Massive Oil Slick Threatens U.S. Gulf CoastMassive Oil Slick Threatens U.S. Gulf Coast
Oil burns during a controlled fire May 6, 2010 in the Gulf of Mexico. The U.S. Coast Guard is overseeing oil burns after the sinking, and subsequent massive oil leak, from the sinking of the Deepwater Horizon oil platform off the coast of Louisiana. Photograph by U.S. Navy/Getty Images

BP Plc (BP) has settled with oilfield services provider Halliburton Co (HAL) and contract driller Transocean Ltd (RIG) cross claims related to the 2010 Gulf of Mexico oil spill, the worst offshore disaster in history.

BP still faces a potential fine of up to $13.7 billion under the U.S. Clean Water Act.

Transocean, which owned the Deepwater Horizon rig, had settled its Clean Water Act liability for $1 billion.
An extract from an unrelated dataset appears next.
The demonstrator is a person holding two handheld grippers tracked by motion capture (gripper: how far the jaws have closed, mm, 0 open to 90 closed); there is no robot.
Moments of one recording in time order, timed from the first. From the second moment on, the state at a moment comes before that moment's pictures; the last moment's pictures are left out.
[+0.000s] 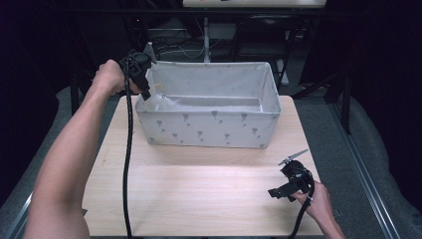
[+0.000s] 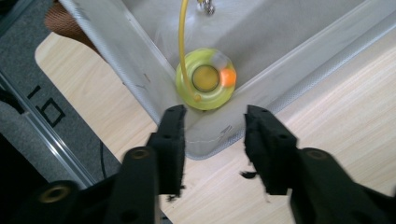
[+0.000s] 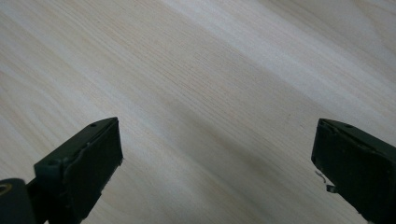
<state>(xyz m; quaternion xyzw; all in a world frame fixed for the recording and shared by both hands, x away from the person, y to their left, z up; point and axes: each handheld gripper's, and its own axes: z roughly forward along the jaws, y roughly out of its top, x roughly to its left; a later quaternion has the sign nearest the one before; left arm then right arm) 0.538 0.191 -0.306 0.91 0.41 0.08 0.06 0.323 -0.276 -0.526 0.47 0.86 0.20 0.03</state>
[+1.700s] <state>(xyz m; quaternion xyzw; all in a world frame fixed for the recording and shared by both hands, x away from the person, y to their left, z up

The U.S. government never sued Halliburton under the Act, one person familiar with the case said.

“We have now settled all matters relating to the accident with both our partners in the well and our contractors,” BP said in an e-mailed statement.

Transocean said BP would pay the company $125 million in compensation for legal fees it incurred, adding the companies will mutually release all claims against each other.

The company added BP will also discontinue its attempts to recover as an “additional insured” under Transocean’s liability policies that will accelerate the company’s recovery of about $538 million in insurance claims.

Transocean also said it would pay about $212 million to a fund set up to pay out claims to people and businesses harmed by the spill, subject to the approval by U.S. District Court for the Eastern District of Louisiana.

“We applaud Transocean for adding to the settlement funds established in the Halliburton settlement to help compensate people and businesses for their losses,” said co-lead plaintiffs’ attorneys, Stephen Herman and James Roy.

Transocean said it intends to make the payments using cash on hand.

In September, a U.S. judge ruled that BP was mostly at fault and that Transocean and Halliburton were not as much to blame.

Halliburton, which did the cementing work for BP’s well, had earlier blamed BP’s decision to use only six centralizers for the blowout that spilled millions of barrels of oil for 87 days.

Halliburton said in September that it reached a $1.1 billion settlement for a majority of claims related to its role in the oil spill.

London-based BP has already taken $43.8 billion in pretax charges for clean-up and other costs.